Councillors expressed their disappointment after hearing how crime in Hartlepool increased by 23%.
Latest crime figures for last October to December showed burglary and vehicle crime had doubled compared to the same period in 2016.
The overall rise equated to an extra 510 crimes reported to police.
The figures were discussed by Hartlepool Borough Council’s Audit and Governance Committee.
Councillor Ray Martin-Wells, chair of the committee, said: “We are disappointed with the increases.
“I don’t think we can lay the finger of blame in any one direction.”
He said it was reassuring that hate crimes had fallen in Hartlepool when other areas were seeing increases.
There were 31 incidents in October to December 2016 compared to 25 for the last three months of 2017.

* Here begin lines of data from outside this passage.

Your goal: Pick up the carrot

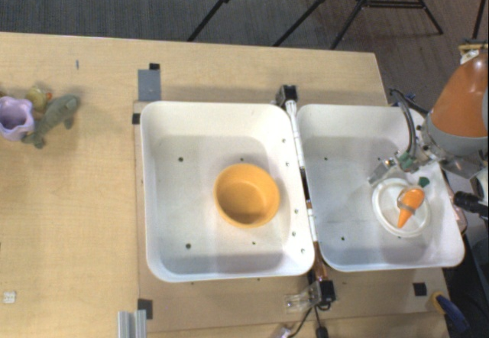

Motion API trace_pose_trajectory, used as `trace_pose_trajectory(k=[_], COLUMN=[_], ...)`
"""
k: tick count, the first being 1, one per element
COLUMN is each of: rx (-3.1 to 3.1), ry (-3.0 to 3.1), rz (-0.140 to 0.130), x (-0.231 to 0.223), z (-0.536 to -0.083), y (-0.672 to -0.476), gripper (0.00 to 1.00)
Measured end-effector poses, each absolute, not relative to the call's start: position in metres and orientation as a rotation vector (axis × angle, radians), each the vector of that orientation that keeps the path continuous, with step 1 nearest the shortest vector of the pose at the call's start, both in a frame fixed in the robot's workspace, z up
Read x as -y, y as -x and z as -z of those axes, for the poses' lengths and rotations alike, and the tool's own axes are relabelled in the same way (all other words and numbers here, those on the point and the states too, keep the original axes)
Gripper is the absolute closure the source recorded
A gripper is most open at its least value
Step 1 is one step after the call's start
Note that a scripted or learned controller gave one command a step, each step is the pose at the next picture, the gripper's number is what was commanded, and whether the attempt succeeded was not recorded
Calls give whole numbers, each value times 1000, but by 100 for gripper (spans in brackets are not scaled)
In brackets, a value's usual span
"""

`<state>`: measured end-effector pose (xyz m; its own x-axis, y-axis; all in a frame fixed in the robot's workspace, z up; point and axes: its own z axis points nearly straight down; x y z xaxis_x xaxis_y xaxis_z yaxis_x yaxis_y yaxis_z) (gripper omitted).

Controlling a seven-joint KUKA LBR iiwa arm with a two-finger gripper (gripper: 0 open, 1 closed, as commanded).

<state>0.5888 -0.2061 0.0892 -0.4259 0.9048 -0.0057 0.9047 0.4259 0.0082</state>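
Observation:
The carrot (409, 206) is a small orange toy with a green top. It lies on a small round white plate (388, 216) near the front right of the right bin (344, 176). My gripper (399, 169) hangs just beyond the plate's far edge, up and to the left of the carrot and apart from it. Nothing shows in its grasp. The arm's orange band (464, 99) and grey wrist rise over the bin's right wall and hide part of the gripper.
A yellow-orange bowl (246, 193) sits in the middle of the left bin (176, 176). Far left on the wooden bench lie a purple cup (15, 116) and a grey-green toy animal (53, 116). Cables run along the right bin's far right corner.

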Motion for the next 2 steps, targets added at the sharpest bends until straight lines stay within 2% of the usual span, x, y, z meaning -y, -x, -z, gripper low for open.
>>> trace_pose_trajectory(k=[1,2], rx=[-2527,-2434], ry=[-1858,-1976], rz=[-6,-6], x=[205,206], z=[-125,-177], y=[-564,-527], gripper=[0,0])
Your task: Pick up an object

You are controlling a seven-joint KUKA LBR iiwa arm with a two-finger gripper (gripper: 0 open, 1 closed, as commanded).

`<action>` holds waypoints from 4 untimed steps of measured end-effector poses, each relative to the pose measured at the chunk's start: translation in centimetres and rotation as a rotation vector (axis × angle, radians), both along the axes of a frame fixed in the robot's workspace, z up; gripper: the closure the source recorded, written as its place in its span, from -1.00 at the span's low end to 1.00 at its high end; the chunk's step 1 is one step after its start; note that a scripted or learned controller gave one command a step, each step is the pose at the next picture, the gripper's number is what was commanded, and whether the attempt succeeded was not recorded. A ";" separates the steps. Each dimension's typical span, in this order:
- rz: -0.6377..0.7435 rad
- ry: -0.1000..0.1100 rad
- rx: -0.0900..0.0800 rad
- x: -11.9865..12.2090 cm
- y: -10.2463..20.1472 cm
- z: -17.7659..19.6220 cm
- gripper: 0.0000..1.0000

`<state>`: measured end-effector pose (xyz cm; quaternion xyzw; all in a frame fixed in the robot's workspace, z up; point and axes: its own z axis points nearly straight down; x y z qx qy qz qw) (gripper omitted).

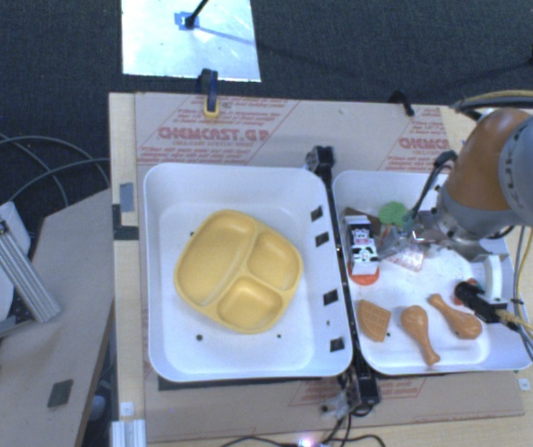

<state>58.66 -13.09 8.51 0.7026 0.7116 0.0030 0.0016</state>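
**binwatcher:** Reach-in step, by the looks of it. The gripper [406, 246] is seen low in the right bin [378, 186], middle right of the frame, just beside a small clear packet [409, 258] and below the green lid [394, 214]. Nothing can be made out between the fingers, and how far they're spread can't be told from this angle, too much blur and arm in the way.

**kuka_fan:** Agreed, nothing's been lifted yet. The cow-print carton [363, 249] is lying along the bin's left wall, long axis running roughly top to bottom of the frame, orange end pointed at the bottom. The two drumsticks [419, 329] along the lower edge are slanted, thin ends toward lower right.

**binwatcher:** So a closing on the packet would be called for next, then a straight lift. The yellow divided plate [239, 270] in the left bin [169, 343] is left out of it.
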 end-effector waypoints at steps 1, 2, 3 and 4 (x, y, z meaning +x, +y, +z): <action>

But Coun Martin-Wells said it was worrying there had been an increase in robberies against individuals from 13 to 20.
Rachel Parker, the council’s community safety team leader, said many were committed between known associates.

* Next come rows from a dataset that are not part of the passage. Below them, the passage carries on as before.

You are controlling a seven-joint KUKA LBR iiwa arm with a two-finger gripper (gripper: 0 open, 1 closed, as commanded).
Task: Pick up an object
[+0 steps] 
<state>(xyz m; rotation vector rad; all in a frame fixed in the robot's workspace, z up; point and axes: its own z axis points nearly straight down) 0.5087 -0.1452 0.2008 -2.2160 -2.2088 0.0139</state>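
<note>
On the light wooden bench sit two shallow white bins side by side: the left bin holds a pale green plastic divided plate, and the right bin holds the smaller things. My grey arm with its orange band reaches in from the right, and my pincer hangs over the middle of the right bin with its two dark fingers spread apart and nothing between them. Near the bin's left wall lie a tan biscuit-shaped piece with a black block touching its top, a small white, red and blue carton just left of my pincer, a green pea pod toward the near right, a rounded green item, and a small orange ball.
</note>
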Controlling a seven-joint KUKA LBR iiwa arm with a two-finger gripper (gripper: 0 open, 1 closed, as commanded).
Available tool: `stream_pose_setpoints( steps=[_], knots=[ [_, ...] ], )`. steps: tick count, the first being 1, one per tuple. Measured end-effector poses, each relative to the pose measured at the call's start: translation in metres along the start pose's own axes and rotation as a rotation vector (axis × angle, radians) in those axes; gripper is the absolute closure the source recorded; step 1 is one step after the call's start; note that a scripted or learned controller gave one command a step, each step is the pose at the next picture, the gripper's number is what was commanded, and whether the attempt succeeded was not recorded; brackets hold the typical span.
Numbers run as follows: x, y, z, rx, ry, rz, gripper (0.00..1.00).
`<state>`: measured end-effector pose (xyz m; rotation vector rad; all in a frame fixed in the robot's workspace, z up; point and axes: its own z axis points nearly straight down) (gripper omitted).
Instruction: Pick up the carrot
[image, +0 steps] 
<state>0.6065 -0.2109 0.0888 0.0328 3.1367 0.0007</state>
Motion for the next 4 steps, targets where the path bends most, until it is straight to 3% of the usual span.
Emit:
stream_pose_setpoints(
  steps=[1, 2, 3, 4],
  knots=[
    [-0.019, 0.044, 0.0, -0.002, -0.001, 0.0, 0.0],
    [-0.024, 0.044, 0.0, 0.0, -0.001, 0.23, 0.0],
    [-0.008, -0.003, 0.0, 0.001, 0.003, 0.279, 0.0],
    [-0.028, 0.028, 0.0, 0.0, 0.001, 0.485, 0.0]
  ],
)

She added around half of the burglaries reported were for sheds, garages or outbuildings rather than homes being left insecure, suggesting crime prevention messages were getting through to people.

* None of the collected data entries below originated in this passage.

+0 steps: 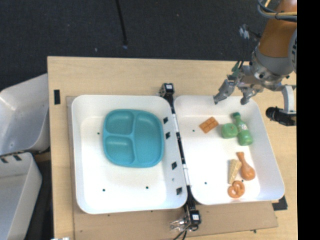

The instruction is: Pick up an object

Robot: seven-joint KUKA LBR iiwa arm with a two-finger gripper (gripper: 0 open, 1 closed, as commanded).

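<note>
My gripper [232, 98] hangs over the far edge of the right bin [215, 184], its two fingers spread open with nothing between them. Below it in that bin lie an orange cracker-like piece [209, 125], a green bottle [243, 130] with a green block [229, 131] beside it, a tan cone [233, 170], an orange drumstick-shaped toy [245, 168] and an orange pretzel [236, 189]. The gripper is above and apart from all of them.
A teal divided plate [134, 137] lies in the left bin [90, 194]. A black clip [166, 90] sits at the far end of the ridge between the bins. The arm's orange-banded wrist [276, 39] rises at the upper right.
</note>
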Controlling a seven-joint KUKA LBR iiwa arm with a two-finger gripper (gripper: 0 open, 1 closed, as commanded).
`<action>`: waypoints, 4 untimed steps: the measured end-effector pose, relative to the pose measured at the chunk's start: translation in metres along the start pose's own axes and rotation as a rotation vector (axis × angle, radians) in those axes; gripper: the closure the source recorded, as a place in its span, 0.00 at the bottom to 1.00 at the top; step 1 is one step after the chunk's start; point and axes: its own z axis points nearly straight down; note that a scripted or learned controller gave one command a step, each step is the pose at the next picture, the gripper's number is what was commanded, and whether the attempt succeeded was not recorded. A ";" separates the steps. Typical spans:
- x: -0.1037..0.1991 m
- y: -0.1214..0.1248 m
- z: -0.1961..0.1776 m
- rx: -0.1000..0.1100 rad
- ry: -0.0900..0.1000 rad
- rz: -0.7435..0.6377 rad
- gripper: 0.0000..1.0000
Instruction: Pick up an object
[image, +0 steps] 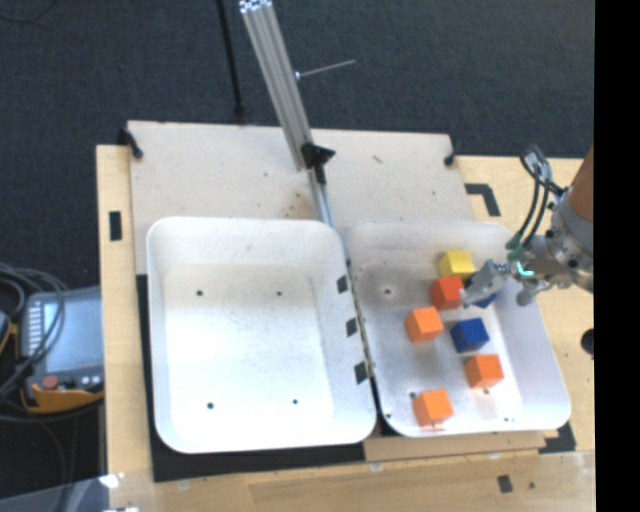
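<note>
Blocks lie scattered in the right-hand shallow white plastic bin (530, 400): 6 small cubes in all. A yellow cube (457, 263) sits nearest the bin's far wall, and a red-orange cube (447, 292) lies just in front of it, close enough that the 2 look to be touching. An orange cube (424, 324) rests a little nearer the camera and to the left, with a blue cube (468, 334) just beside it on the right. A second orange cube (484, 370) lies below the blue one, and a third orange cube (433, 407) sits near the bin's front edge, apart from the others.

The grey two-finger gripper (492, 284) reaches in from the right, low over the bin, its tip just to the right of the red-orange cube and above the blue cube. Nothing is visibly held between its fingers, and whether they are spread or closed cannot be told from this slanted view. Cables (538, 195) loop up from the wrist at the right edge.

The left-hand shallow white plastic bin (250, 330) stands beside the first, their walls nearly touching along the middle. Both rest on a pale wooden bench (200, 165). A slanted aluminium bar (280, 85) rises from the bench's far side. A teach pendant with grey screen (60, 335) lies at the left.
</note>
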 end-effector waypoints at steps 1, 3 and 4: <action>0.000 0.001 -0.002 -0.004 -0.001 0.001 0.00; -0.014 -0.004 0.106 0.003 -0.002 0.005 0.00; -0.019 -0.002 0.149 0.002 -0.003 0.005 0.00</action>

And she said approximately two thirds of vehicle crimes were thefts from vehicles.
Victoria ward councillor Lesley Hamilton, who works in the court system in County Durham, said many police officers spent too much time waiting to give evidence.
“There’s a lot of police sitting around in court when they could be doing policing on the street,” she said.
Coun Hamilton added: “That for me is a waste of time, effort and money to the taxpayer and everybody affected by that.
“Police don’t want to be in court rooms all day. They want to be doing their job.”
Coun Martin-Wells said that was something they would have to take up with the judiciary.
De Bruce ward councillor Brenda Harrison said more should be done around educating young people.
She said: “I feel over the years whatever has been put into schools has been watered down.”
The committee reiterated the need to promote crime prevention messages to the public to help people protect themselves.
Coun Martin-Wells said: “It’s so easy just to check you have locked that shed up. An open shed is an open invitation.”
Deliberate fires were down by 27% at 99 incidents compared to 135 previously.
Anti-social behaviour remained static at around 1,600 incidents.